What needs to be done:
Identify each line in the records below that contains the word "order", and copy it.

-=-=-

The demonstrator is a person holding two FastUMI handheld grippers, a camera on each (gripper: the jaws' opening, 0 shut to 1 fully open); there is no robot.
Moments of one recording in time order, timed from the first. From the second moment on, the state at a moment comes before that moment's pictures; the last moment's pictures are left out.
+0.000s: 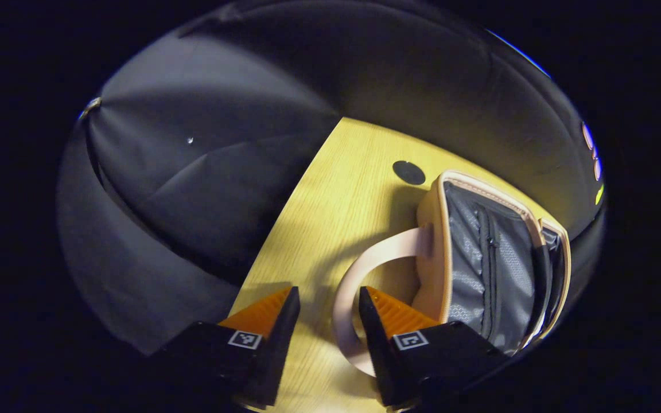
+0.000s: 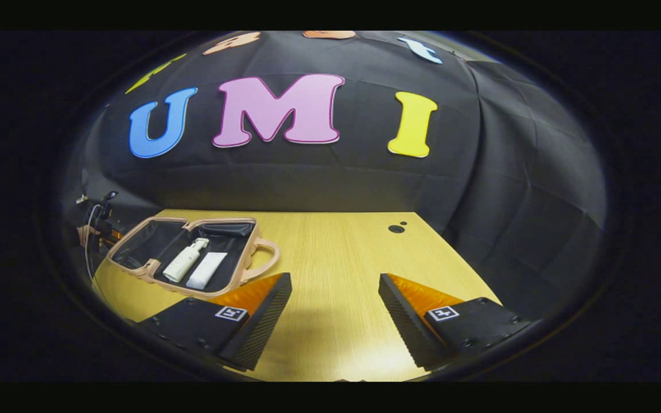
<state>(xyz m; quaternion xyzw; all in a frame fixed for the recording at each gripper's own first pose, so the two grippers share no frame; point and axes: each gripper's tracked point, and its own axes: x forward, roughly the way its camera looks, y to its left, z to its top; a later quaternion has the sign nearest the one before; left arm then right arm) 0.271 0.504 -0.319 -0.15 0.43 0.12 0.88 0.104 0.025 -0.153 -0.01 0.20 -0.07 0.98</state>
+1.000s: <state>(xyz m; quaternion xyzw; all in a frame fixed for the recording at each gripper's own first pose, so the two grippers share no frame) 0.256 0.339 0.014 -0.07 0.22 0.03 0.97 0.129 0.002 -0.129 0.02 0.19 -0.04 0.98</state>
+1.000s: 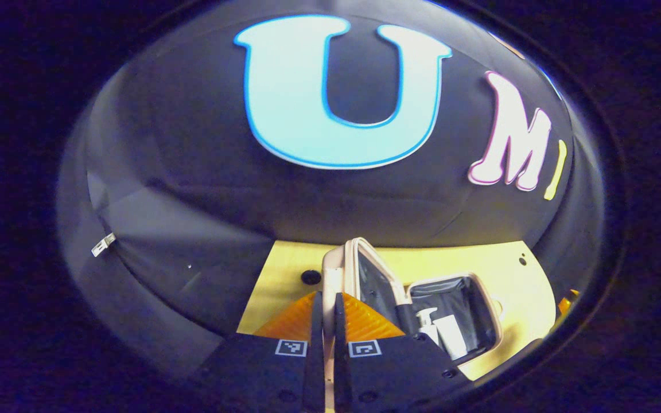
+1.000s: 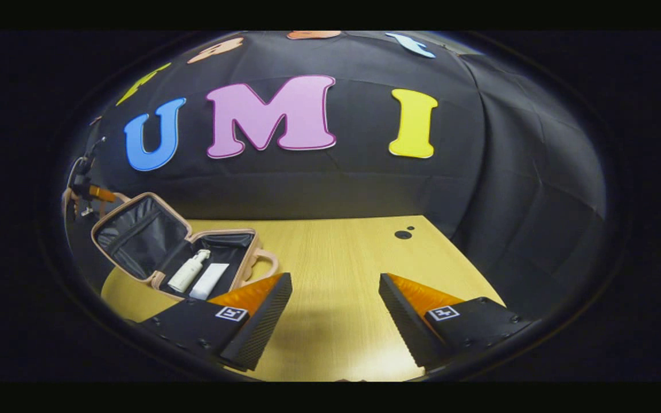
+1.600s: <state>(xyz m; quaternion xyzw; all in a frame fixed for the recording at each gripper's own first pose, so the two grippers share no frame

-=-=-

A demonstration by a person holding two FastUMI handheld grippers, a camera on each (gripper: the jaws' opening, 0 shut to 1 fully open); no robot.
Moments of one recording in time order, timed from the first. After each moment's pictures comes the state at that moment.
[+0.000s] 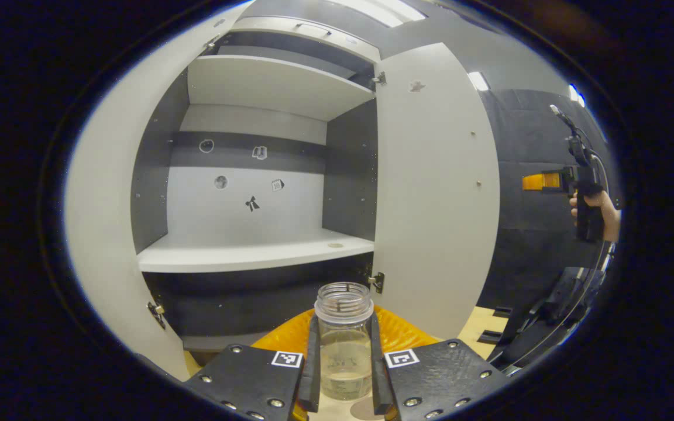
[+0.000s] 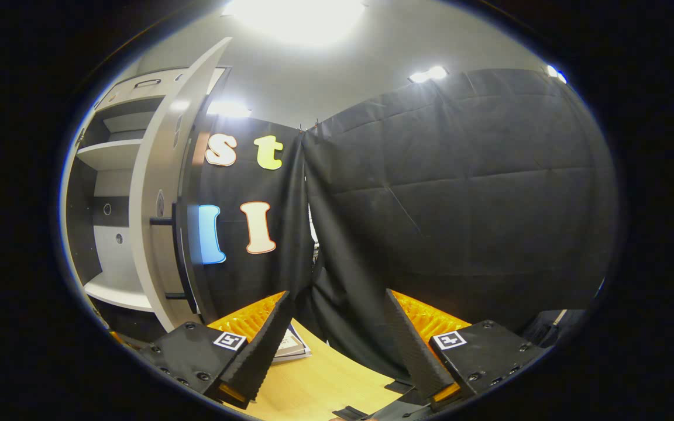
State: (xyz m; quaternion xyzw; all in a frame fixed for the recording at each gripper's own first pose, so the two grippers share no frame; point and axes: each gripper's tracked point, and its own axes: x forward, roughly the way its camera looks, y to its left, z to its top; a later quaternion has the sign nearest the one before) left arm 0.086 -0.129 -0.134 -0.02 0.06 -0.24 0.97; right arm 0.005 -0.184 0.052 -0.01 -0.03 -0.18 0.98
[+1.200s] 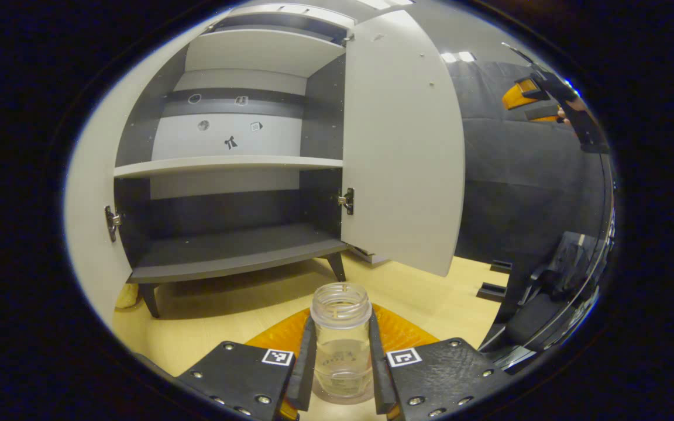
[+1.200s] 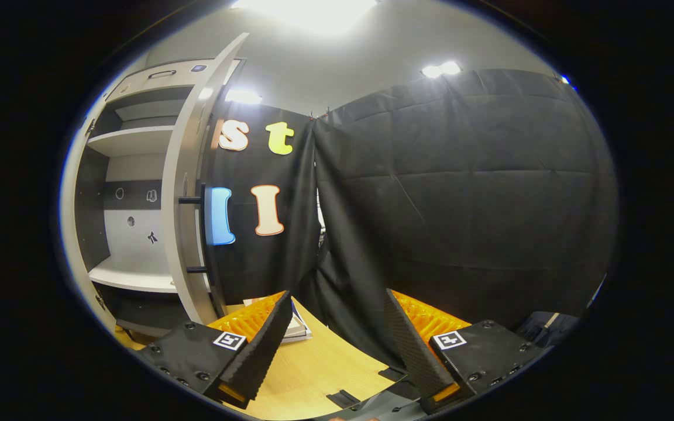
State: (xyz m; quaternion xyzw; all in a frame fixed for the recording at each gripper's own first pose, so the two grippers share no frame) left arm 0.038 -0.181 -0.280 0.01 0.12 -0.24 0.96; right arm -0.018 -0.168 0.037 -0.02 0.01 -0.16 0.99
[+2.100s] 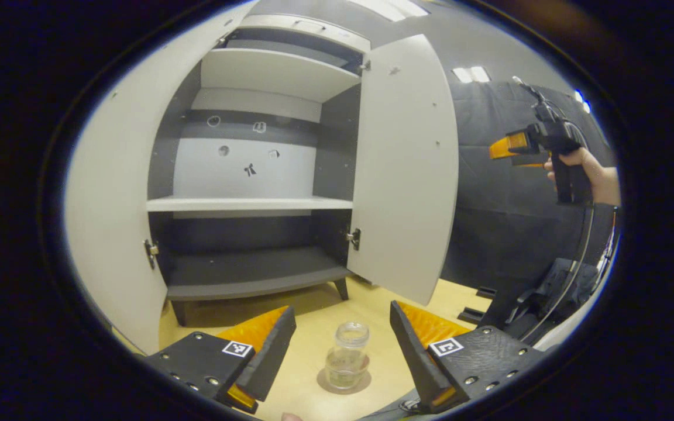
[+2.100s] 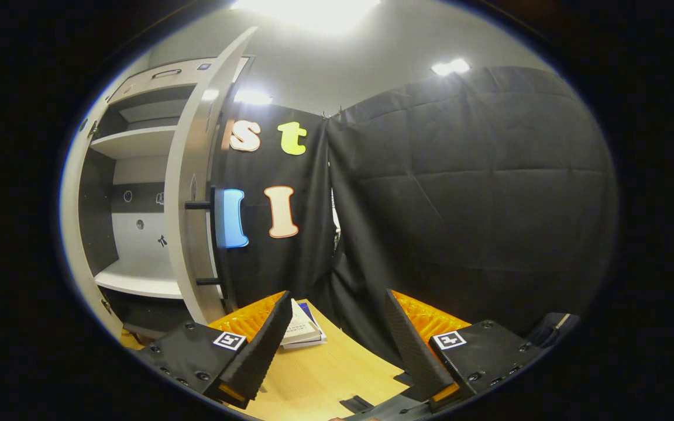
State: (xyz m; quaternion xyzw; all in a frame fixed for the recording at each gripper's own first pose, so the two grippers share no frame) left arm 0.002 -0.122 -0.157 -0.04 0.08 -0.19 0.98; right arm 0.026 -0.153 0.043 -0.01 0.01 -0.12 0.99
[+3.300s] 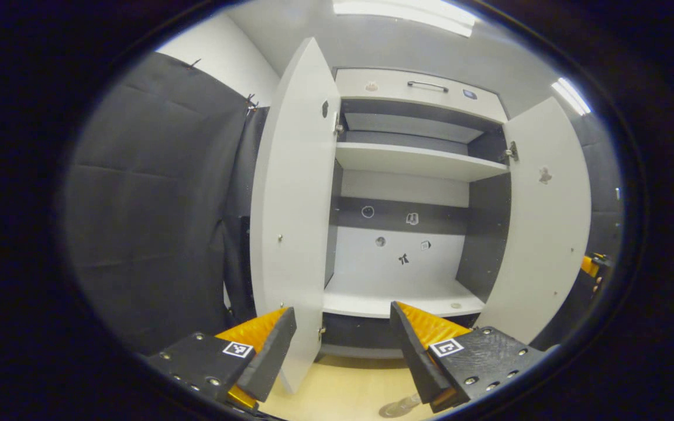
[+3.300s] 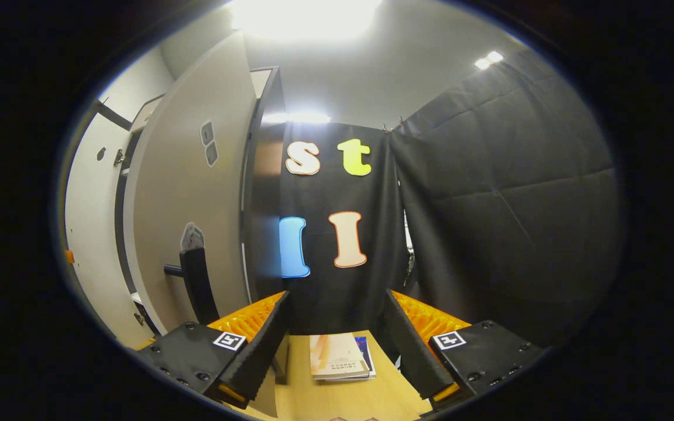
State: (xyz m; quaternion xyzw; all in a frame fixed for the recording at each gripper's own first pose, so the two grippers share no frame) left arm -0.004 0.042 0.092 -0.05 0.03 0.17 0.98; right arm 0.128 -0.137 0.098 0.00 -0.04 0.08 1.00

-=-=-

Exercise output:
Moments of one recording in time order, timed from the first. From the second moment on, the state at a moment comes before that moment's pictures; the last moment's pictures are left out.
Moments of one recording in time order, timed from the first. After each moment's pictures comes the state at that moment.

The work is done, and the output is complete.